Required work
The reply should match the listing below character for character, except that no image is carried over.

Data provided
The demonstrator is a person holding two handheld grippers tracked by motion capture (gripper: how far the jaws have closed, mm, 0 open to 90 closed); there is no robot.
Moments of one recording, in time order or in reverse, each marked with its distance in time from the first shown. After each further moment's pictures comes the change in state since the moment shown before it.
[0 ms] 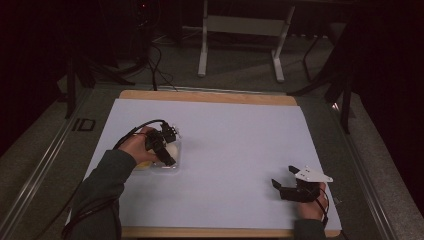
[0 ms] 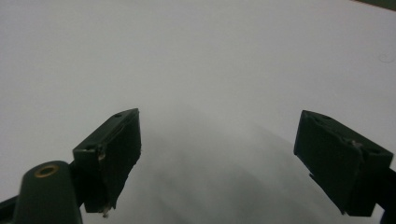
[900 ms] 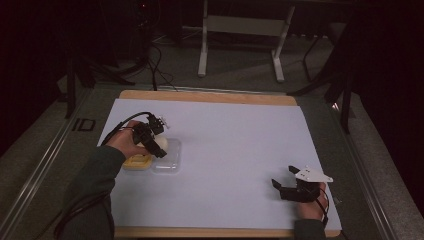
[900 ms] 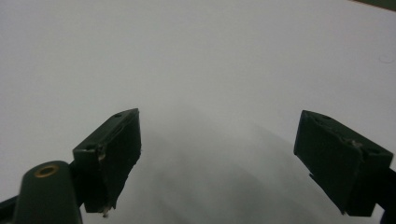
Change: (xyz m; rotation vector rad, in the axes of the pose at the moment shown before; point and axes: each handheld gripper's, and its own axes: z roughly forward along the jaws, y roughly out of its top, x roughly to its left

Task result
The demonstrator is a person holding two handheld grippers tracked by motion capture (gripper: how far the jaws have closed, mm, 0 open to 90 closed); there is no robot.
Moments of one recording, in time order or in reverse, each marked with its distance in time from the first shown. After each further moment's pictures comes the change in state since the moment shown before it.
[0 ms] 
[0 ms] 
[900 ms] 
[900 ms] 
Change: (xyz m; rotation vector rad, in the axes of the pose at the moment shown before; point and axes: each handheld gripper's, and its own axes: z roughly forward along the jaws, y roughly out of its top, x roughly to its left

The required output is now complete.